* **What you need to do**
If a line in the entries includes "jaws", show that line.

* **Data supplied**
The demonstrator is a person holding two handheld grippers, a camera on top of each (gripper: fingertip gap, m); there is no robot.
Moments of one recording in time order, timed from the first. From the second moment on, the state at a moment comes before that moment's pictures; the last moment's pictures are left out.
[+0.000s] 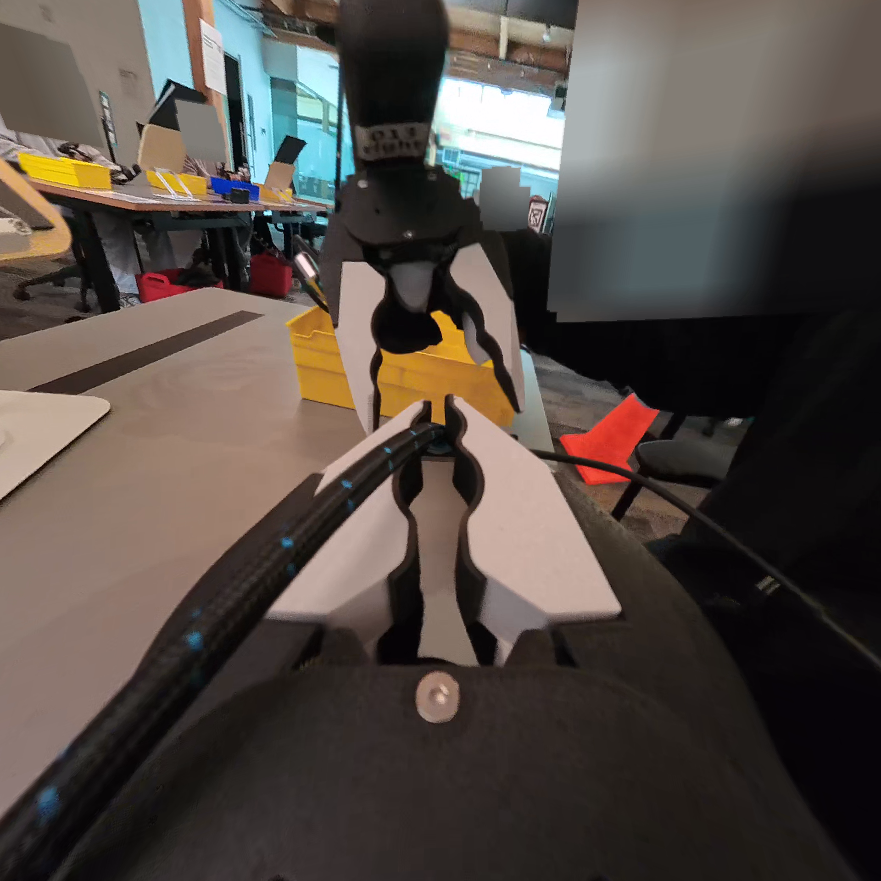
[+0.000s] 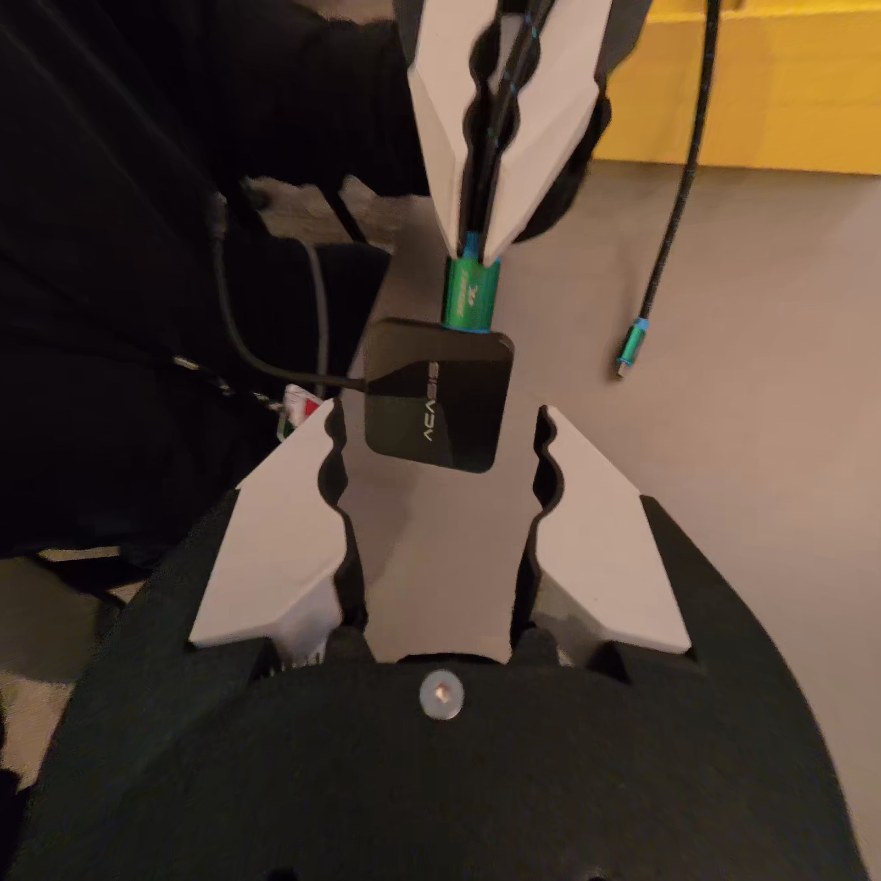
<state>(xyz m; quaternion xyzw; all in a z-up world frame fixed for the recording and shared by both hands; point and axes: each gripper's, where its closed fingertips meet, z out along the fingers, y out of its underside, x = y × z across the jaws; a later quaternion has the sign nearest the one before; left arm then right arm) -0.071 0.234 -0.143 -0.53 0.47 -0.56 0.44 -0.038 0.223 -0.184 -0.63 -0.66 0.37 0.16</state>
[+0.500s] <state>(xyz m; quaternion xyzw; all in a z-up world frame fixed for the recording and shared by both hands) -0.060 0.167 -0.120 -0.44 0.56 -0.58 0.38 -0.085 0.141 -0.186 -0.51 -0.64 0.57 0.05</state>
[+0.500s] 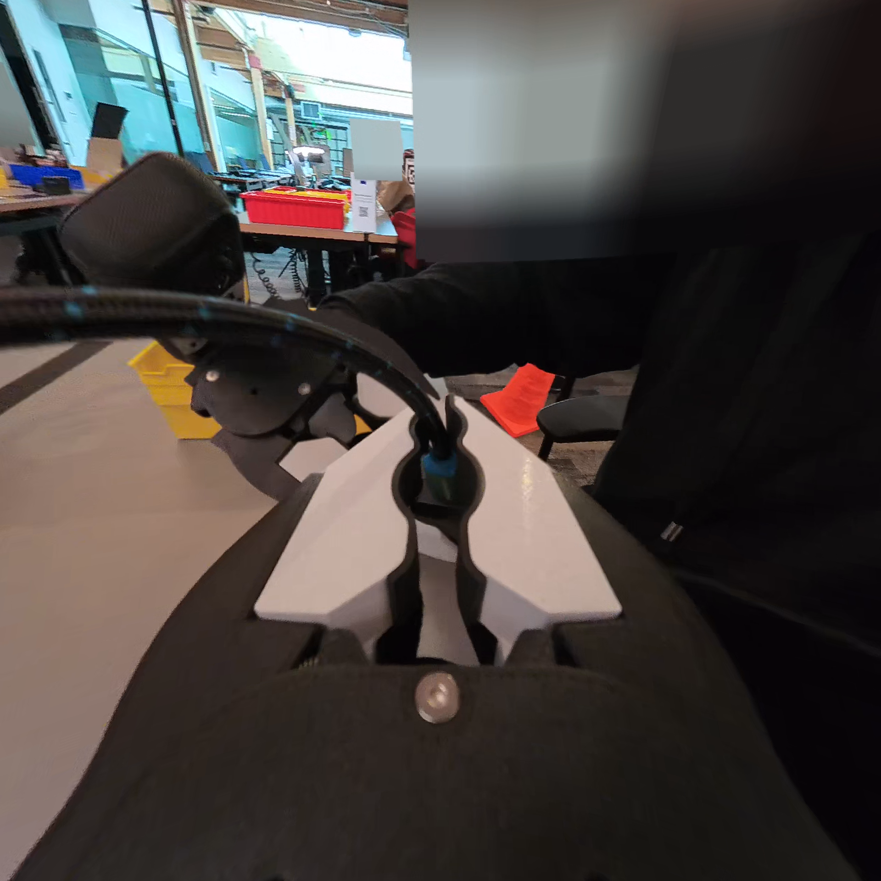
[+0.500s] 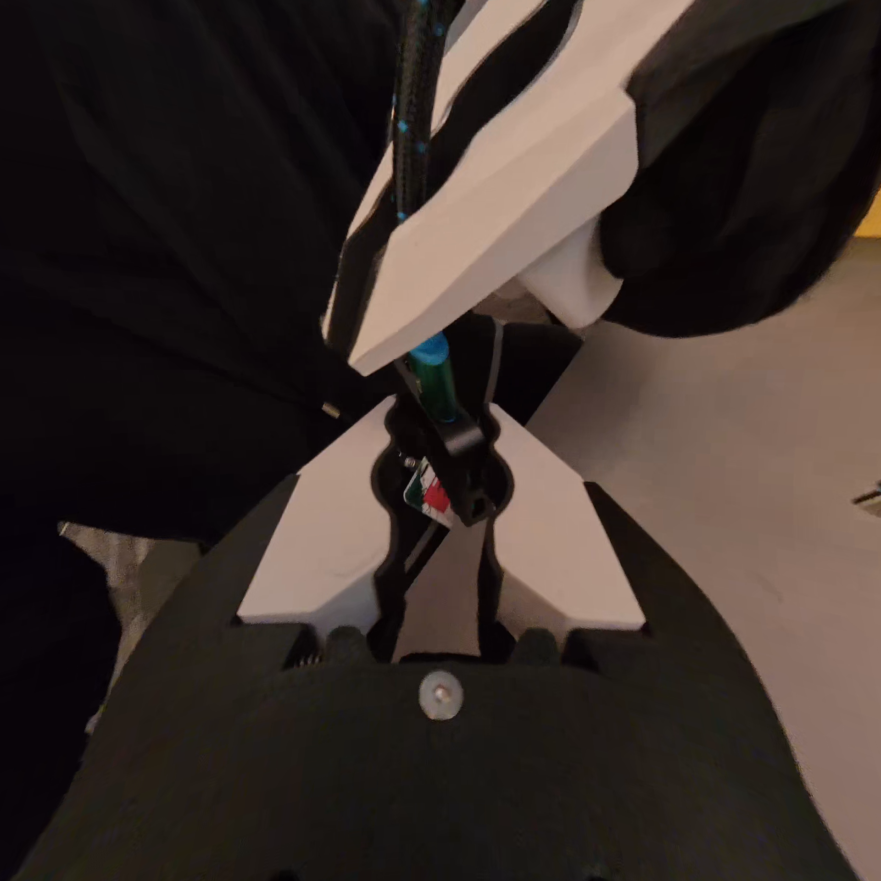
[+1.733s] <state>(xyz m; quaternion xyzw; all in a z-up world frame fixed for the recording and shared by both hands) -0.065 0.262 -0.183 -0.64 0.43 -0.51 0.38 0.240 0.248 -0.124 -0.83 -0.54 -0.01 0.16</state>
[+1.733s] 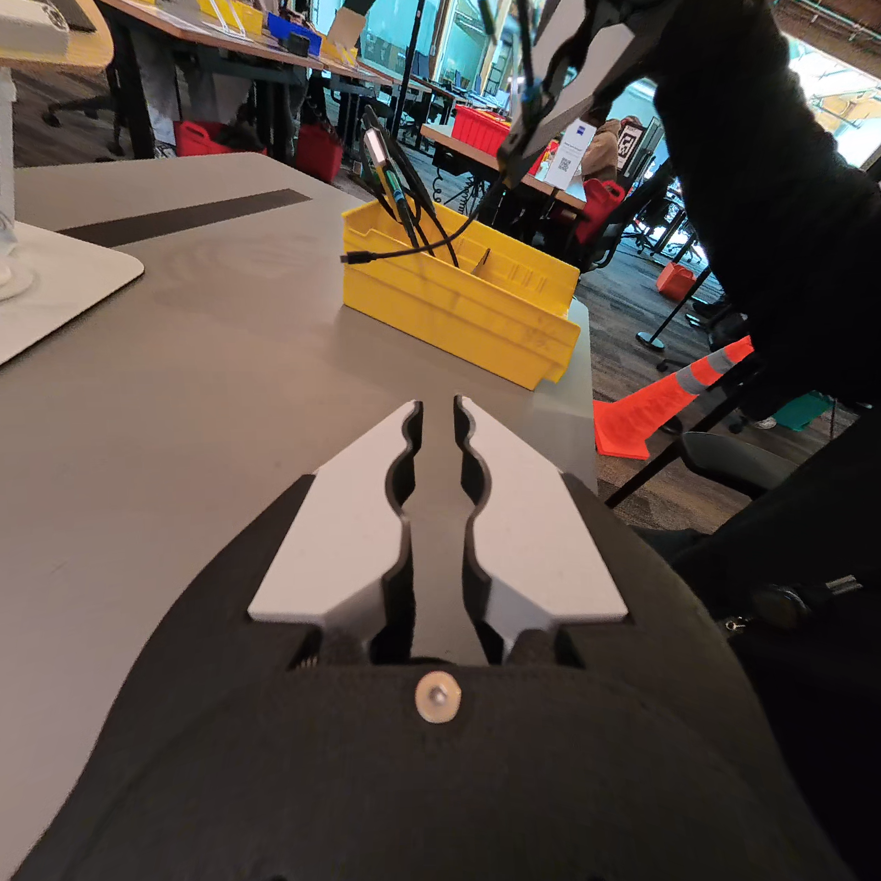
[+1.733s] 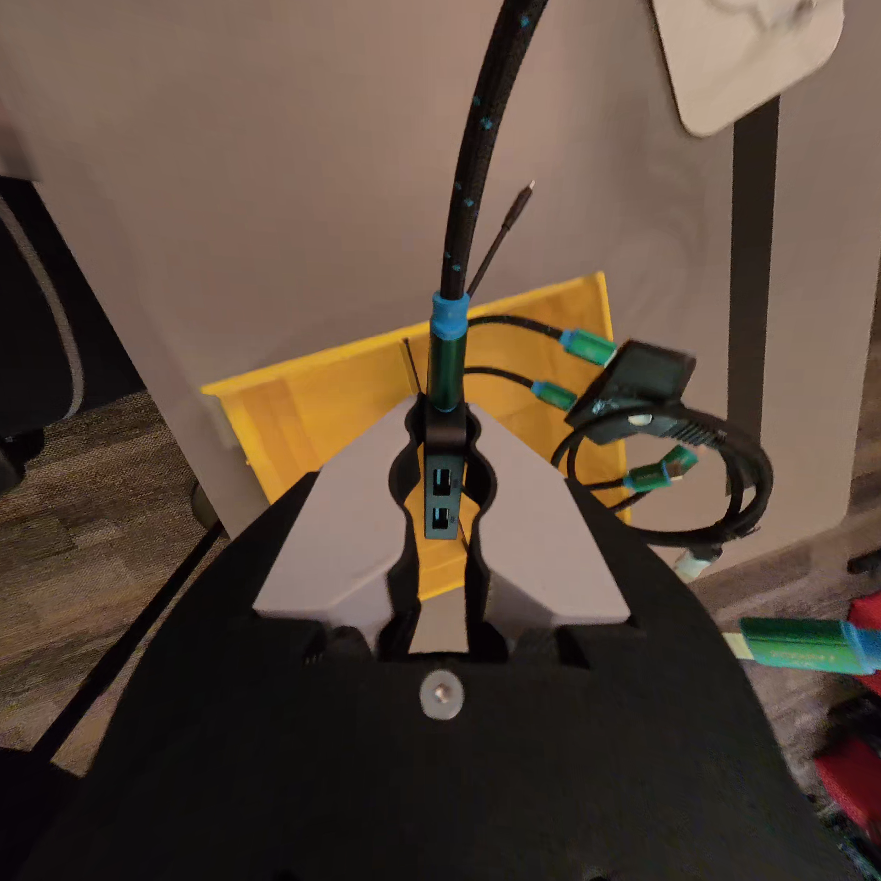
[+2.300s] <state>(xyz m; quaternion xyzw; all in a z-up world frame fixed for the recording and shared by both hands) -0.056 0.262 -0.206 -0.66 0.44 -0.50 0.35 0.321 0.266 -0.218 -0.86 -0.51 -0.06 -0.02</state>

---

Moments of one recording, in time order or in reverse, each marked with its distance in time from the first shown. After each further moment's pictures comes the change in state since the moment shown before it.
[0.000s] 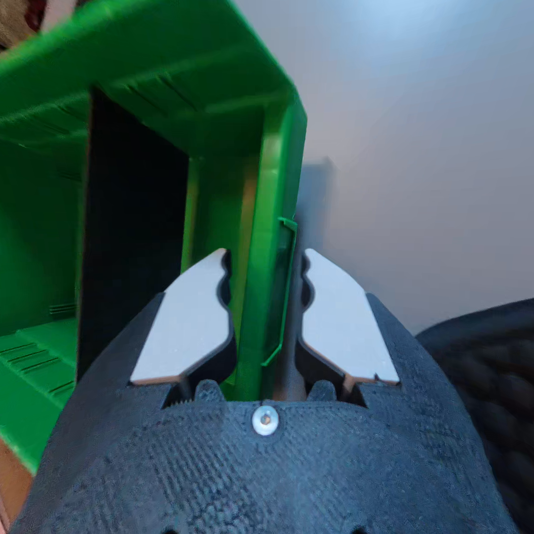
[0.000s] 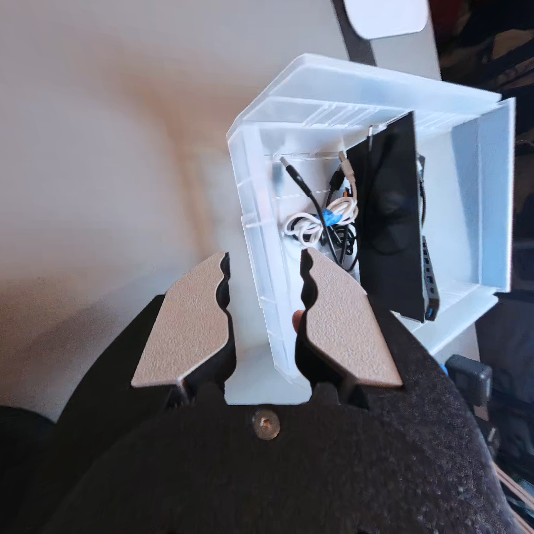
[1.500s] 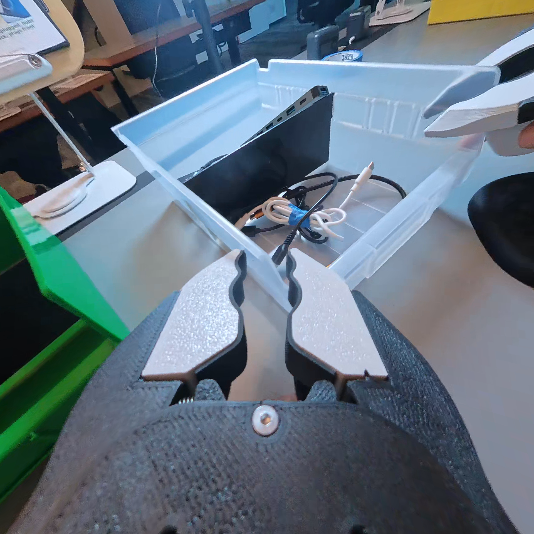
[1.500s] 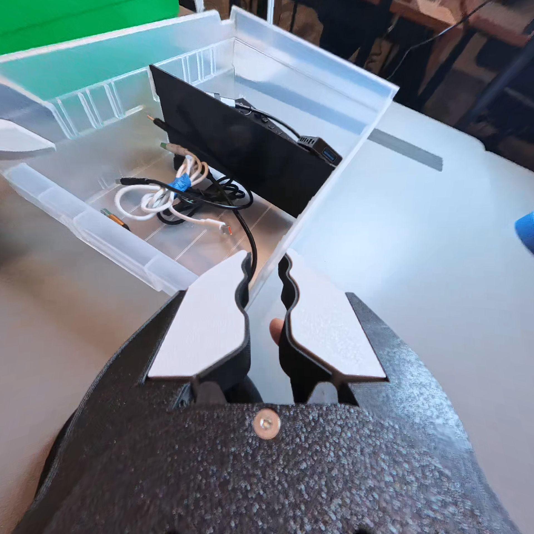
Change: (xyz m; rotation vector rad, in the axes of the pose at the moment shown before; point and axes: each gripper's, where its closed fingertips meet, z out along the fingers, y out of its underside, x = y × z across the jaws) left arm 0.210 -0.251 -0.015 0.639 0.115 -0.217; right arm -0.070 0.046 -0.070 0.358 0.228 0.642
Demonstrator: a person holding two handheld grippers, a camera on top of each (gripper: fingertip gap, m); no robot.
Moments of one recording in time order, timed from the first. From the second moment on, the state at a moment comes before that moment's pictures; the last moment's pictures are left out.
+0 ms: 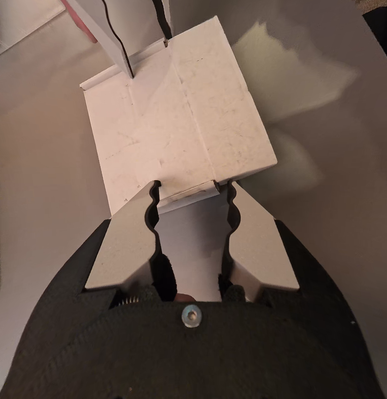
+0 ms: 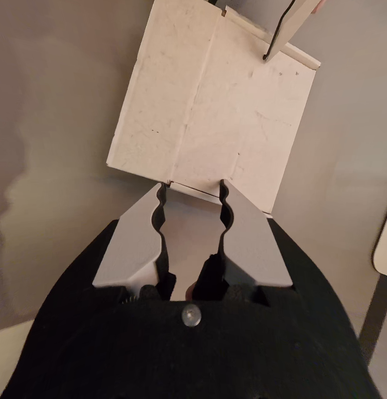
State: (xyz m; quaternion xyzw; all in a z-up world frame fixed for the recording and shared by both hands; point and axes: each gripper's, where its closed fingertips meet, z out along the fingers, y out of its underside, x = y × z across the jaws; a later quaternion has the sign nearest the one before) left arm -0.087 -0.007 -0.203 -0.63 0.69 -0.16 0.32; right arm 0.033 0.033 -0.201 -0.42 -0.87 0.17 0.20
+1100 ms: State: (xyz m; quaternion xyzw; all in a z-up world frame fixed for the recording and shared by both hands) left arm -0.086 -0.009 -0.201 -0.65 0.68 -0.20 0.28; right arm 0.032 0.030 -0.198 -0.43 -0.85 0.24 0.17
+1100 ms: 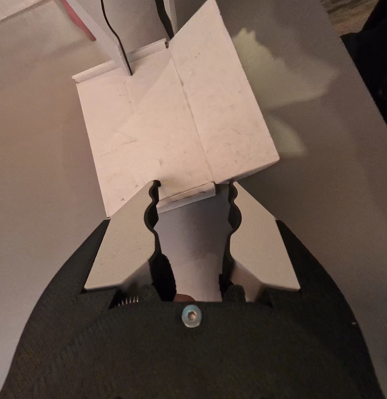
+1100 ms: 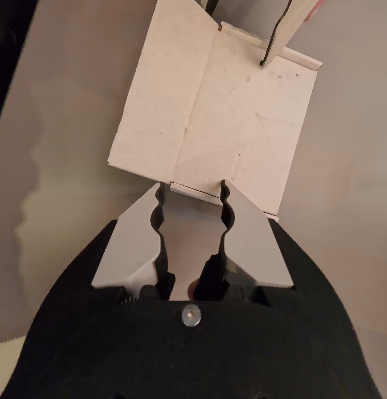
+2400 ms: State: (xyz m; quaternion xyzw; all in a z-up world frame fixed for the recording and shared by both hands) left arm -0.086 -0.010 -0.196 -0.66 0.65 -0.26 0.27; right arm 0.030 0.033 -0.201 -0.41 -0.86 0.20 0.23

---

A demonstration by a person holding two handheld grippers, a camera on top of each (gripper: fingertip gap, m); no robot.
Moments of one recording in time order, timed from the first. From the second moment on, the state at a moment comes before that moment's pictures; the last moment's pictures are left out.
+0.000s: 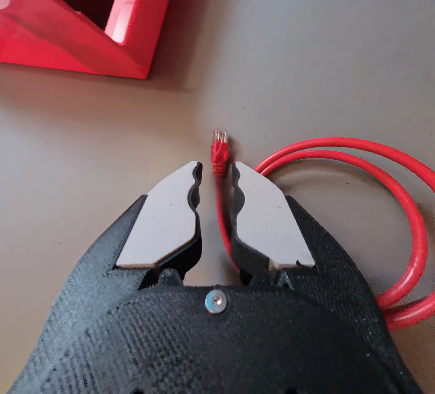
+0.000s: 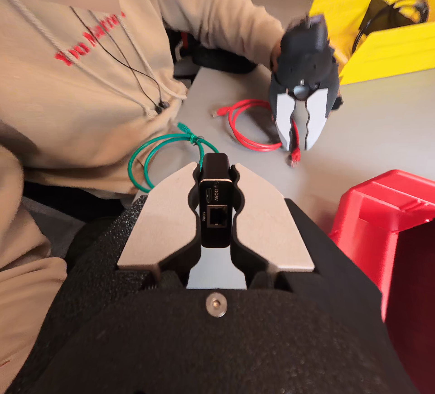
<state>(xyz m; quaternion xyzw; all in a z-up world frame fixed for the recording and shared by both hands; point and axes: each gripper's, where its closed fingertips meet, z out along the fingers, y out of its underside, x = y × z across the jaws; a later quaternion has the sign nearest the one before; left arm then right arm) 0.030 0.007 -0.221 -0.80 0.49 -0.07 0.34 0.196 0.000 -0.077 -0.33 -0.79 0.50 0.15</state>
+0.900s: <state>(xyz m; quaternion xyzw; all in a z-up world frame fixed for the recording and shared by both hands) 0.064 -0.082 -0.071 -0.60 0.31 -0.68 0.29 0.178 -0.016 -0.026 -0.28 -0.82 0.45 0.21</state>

* **Final answer**
<state>(xyz m; quaternion xyzw; all in a z-up world frame fixed for the recording and shared by both hands; point and axes: each gripper's, where its closed fingertips meet, z out along the fingers, y out of its underside, x = y × z across the jaws; a later quaternion has the sign nearest the one before; left arm then right arm) -0.071 0.234 -0.143 -0.53 0.47 -0.56 0.44 -0.038 0.223 -0.184 -0.63 -0.66 0.37 0.16</state>
Change: (xyz m; rotation vector rad, in the axes of the pose at the moment shown before; point and axes: each gripper's, where its closed fingertips meet, z out along the fingers, y out of its underside, x = y × z across the jaws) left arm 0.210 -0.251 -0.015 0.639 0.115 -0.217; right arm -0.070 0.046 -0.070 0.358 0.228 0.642
State: (xyz m; quaternion xyzw; all in a z-up world frame fixed for the recording and shared by both hands; point and axes: each gripper's, where its closed fingertips meet, z out along the fingers, y out of its underside, x = y × z across the jaws; a later quaternion has the sign nearest the one before) left arm -0.087 -0.007 -0.203 -0.63 0.69 -0.16 0.32; right arm 0.033 0.033 -0.201 -0.42 -0.87 0.17 0.20
<state>(xyz m; quaternion xyzw; all in a z-up world frame fixed for the recording and shared by both hands; point and axes: each gripper's, where its closed fingertips meet, z out along the fingers, y out of its underside, x = y × z across the jaws; a later quaternion has the sign nearest the one before; left arm then right arm) 0.030 0.007 -0.221 -0.80 0.49 -0.07 0.34 0.196 0.000 -0.077 -0.33 -0.79 0.50 0.15</state>

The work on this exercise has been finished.